Using the ASP.NET membership provider in an MVC controller

You can refer to the default ASP.NET membership provider in the controller action using the Membership.Provider object, just as in ASP.NET Web Forms. This is because ASP.NET MVC uses the same ASP.NET infrastructure as Web Forms. This is how the default AccountController, built when you select the ASP.NET MVC 3 Internet Application template, provides authentication functionality. It declares an IMembershipService interface dependency, to abstract the authentication functionality, and instantiates this with the AccountMembershipService concrete class in the controller’s Initialize method:

public IMembershipService MembershipService { get; set; }
protected override void Initialize(RequestContext requestContext)
{
    if (FormsService == null) { FormsService = new
    FormsAuthenticationService(); }
    if (MembershipService == null) { MembershipService = new
    AccountMembershipService(); }

    base.Initialize(requestContext);
}

The IMembershipService interface and AccountMembershipService implementation are in the AccountModels file.
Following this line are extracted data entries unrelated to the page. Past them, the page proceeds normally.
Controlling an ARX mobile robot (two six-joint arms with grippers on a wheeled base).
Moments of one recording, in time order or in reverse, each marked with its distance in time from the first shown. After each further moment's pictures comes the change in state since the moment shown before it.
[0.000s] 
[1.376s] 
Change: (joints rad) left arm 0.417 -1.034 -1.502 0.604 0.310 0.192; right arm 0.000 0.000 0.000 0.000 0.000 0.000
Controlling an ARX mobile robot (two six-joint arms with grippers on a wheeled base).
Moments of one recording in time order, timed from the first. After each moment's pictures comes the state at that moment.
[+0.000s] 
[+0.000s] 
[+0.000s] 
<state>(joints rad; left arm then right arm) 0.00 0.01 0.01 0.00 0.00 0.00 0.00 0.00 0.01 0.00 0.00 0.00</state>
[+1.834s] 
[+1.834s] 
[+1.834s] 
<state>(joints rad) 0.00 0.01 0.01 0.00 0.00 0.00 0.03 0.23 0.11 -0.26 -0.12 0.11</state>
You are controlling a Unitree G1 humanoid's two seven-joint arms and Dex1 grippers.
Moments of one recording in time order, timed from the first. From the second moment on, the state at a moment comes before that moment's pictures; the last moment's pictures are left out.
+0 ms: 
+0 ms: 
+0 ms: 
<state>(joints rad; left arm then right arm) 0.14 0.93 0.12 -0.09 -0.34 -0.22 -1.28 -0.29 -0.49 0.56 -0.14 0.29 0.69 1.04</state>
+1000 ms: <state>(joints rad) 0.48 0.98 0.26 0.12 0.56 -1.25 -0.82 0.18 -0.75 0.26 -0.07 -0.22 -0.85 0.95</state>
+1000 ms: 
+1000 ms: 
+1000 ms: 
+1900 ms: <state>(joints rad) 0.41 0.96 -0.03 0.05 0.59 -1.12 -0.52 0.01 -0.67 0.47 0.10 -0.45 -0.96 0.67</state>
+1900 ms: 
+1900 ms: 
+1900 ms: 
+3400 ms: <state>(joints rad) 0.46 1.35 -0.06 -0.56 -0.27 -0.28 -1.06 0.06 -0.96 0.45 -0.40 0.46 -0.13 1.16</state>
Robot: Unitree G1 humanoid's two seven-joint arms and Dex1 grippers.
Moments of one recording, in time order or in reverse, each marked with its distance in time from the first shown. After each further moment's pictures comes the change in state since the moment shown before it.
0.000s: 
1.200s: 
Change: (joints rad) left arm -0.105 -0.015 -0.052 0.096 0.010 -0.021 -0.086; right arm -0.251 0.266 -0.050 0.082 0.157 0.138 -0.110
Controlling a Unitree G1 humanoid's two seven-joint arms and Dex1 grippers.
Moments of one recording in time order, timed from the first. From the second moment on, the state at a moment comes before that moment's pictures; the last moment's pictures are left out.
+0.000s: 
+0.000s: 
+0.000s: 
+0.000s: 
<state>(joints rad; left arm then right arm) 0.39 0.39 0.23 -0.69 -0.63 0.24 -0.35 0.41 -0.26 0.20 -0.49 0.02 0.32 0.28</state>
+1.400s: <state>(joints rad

Of course you can check whether the current identity is authorized without having to directly use the Membership.Provider object, by using the AuthorizeAttribute attribute.

[Authorize]
public ActionResult About()
{
    return View();
}

Adding this attribute to the action method declaration will make the MVC runtime check whether the identity is authenticated. If the identity is not authenticated, the runtime will throw a SecurityException exception.